The list of banks refusing to put their names to financing reckless coal expansion projects in Australia grew longer this week, with Wall Street’s biggest banks following their UK and German financial peers to rule out rule out funding for a huge planned expansion of the Abbot Point coal port in Queensland.
Three of the five largest investment banks in the world –, Citigroup, and JP Morgan Chase and Goldman Sachs, have written to the Rainforest Action Network confirming they will not invest in coal expansion on the Great Barrier Reef. Morgan Stanley has confirmed similar, but, according to Indian Coal giant Adani, is still advising the company on selling a stake in the current port.
The news follows Deutsche Bank, Royal Bank of Scotland, HSBC and Barclays publicly ruling out investment in the coal port earlier this year due to long term economic risks as well as pressure from concerned communities and conservation groups.

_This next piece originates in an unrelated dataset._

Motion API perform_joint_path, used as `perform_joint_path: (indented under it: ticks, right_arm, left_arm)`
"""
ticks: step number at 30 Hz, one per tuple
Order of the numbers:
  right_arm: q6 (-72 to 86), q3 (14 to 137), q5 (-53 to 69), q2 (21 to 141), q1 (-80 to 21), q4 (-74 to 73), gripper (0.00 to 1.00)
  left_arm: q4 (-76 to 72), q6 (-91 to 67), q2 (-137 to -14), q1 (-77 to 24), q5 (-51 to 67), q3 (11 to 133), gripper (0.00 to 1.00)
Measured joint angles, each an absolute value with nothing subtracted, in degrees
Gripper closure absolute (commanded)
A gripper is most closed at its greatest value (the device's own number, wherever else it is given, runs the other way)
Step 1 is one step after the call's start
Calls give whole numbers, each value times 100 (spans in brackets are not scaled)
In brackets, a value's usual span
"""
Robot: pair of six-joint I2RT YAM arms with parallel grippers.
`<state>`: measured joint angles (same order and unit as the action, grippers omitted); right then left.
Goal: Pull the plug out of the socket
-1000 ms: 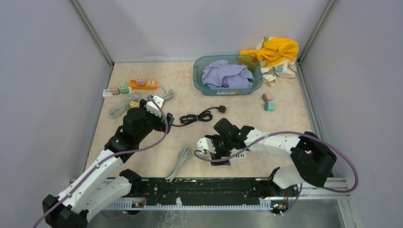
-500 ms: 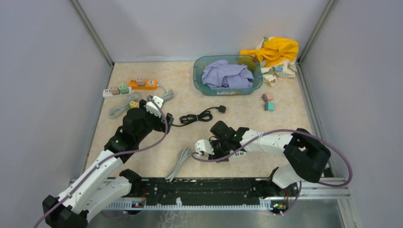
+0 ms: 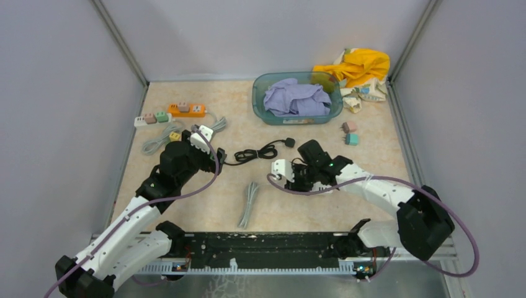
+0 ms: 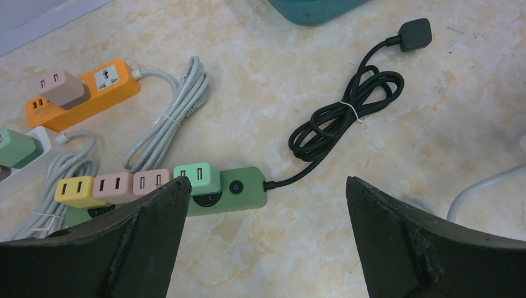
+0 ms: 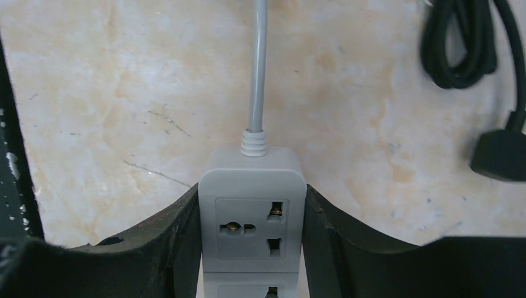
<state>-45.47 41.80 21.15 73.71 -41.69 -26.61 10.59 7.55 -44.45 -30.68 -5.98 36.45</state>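
Observation:
My left gripper (image 4: 267, 183) hangs open just above the green socket strip (image 4: 242, 189). A green plug (image 4: 198, 178), two pink plugs (image 4: 133, 185) and a yellow plug (image 4: 77, 190) sit in a row on it. From above, the left gripper (image 3: 208, 155) hides most of that strip; only the yellow plug (image 3: 175, 136) peeks out. My right gripper (image 5: 252, 208) is shut on the end of a white socket strip (image 5: 252, 180) with no plug in the sockets that show. It holds that strip (image 3: 280, 167) mid-table, the grey cord (image 3: 248, 205) trailing toward the near edge.
A coiled black cord (image 3: 257, 152) with its black plug (image 3: 289, 142) lies between the arms. Orange (image 3: 186, 110) and white (image 3: 152, 118) strips with plugs lie at the back left. A teal basin (image 3: 257, 102) of cloth, yellow fabric (image 3: 356, 65) and two small cubes (image 3: 350, 133) are at the back right.
The right gripper closed on the white strip and carried it to the right and away from the bases; the grey cord dragged along. The left arm has not moved.

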Motion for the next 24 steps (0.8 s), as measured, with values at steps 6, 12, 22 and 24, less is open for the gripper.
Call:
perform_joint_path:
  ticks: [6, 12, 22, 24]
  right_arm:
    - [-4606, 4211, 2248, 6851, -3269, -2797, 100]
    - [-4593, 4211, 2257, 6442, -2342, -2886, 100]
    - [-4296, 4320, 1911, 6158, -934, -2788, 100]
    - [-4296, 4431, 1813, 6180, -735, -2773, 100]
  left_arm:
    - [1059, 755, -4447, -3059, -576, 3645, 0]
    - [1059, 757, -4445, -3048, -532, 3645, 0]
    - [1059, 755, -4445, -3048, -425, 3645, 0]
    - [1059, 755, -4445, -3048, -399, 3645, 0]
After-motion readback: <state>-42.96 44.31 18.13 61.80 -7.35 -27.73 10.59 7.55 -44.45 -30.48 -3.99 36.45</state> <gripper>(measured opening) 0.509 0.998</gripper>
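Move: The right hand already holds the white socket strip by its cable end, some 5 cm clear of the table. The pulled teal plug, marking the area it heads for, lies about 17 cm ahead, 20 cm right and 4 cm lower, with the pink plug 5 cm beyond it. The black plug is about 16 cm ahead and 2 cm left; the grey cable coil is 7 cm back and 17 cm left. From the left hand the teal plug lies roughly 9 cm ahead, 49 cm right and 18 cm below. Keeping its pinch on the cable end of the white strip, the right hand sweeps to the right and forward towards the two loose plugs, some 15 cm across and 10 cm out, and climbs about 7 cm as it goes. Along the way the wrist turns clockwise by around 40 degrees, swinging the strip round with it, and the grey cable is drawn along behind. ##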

Approved by the Federal Government in December 2013, the port expansion would enable up to 150 million tonnes a year of coal from the proposed Carmichael, Alpha, and Kevin’s Corner mines shipped through the UNESCO World Heritage-listed Great Barrier Reef, damaging coral and harming marine life. The expansion of the port and increase in shipping means three million cubic tonnes of sea floor would be dredged and dumped in the marine park, a process which the Great Barrier Reef Marine Park Authority stated would have “… the potential to cause long-term irreversible harm to areas of the Great Barrier Reef Marine Park…” according to internal documents.
The dredging decision was later reversed, but the Australian Academy of Scientists have now warned the Government that its reef protection plan ignores the threat of climate change and will fail without serious cutbacks on carbon emissions. They also advocate a ban on the dumping of dredge spoil into the reef, from the Abbot point and the three other mega coal port expansion projects in the pipeline.
UNESCO’s World Heritage Committee is also concerned, noting in an April 2014 report that the Australian Government had until 2015 to ensure the health of the reef or it would be placed on the List of World Heritage in Danger – jeopardising the $6 billion reef tourism industry.
“The science is quite clear that you can’t keep the Great Barrier Reef in good condition if you’re going to develop huge coal reserves. We are already on our way to 2DegC warming and unless Australia cuts back on carbon dioxide emissions we won’t have much of a Great Barrier Reef left. We have stewardship of one of the world’s premier reef systems and also stewardship of a huge reserve of fossil fuels – it’s a conflict of interest, really.” Director of the Australian Research Council Centre of Excellence for Coral Reef Studies, Professor Terry Hughes.
Both GVK and Adani are Indian conglomerates, and neither have operated a coal mine in Australia before. Adani also has “a record of environmental destruction and non-compliance with regulations”, and currently faces multimillion-dollar fines in Mundra, India, after a damning assessment by a government-appointed panel found “incontrovertible evidence” that the company violated environmental clearances and bypassed approval procedures, resulting in large-scale mangrove destruction, groundwater contamination, river blockages and fly-ash pollution.
This does not bode well for its part in the massive expansion of Australian coal mining and export, which is happening in a dry area that both farmers and the local environment depend on groundwater.
The mines will have large – and permanent – impacts on local water tables, and on the Great Artesian Basin. Adani has, for example, applied for a water licence to extract up to12.5 gigalitres per year for use at the Carmichael mine. With the other proposed mines, this would mean four times the volume of water in Sydney Harbour being taken from the basin.
Aside from water impacts, the mines also represent a heavy burden to a world trying to limit carbon emissions and avoid the internationally agreed red line of a 2DegC increase in global temperatures. When the coal they produce is burned the emissions will be similar to that of Poland or Spain’s entire economies, increasing global warming and further acidifying the oceans – both of which are already having severe impacts on coral reef ecosystems.
Climate change and the risk of stranded fossil fuel assets in a world moving to curtail carbon pollution is becoming an increasingly potent factor in investment decisions, and the list of banks willing to finance dirty projects such as Abbot Point is shrinking fast. For Adani and GVK, this means the chance of securing the estimated $26.5 billion needed to finance coal expansion is looking increasingly unlikely – unless Australia’s big four banks come to the risk party.
ANZ, Commonwealth Bank, National Australia Bank and Westpac are among the world’s top 15 banks by market capitalisation, and are capable of lending the large chunks of capital required to get coal expansion projects out of the planning stage.
They have all been involved in dirty coal projects in the past, however, with the divestment movement taking off, community opposition to coal ballooning, the harsh reality of coal market decline, and the increasing abandonment of Abbot point by international financiers; Australia’s ‘big four’ banks are under pressure to also rule out reef destruction.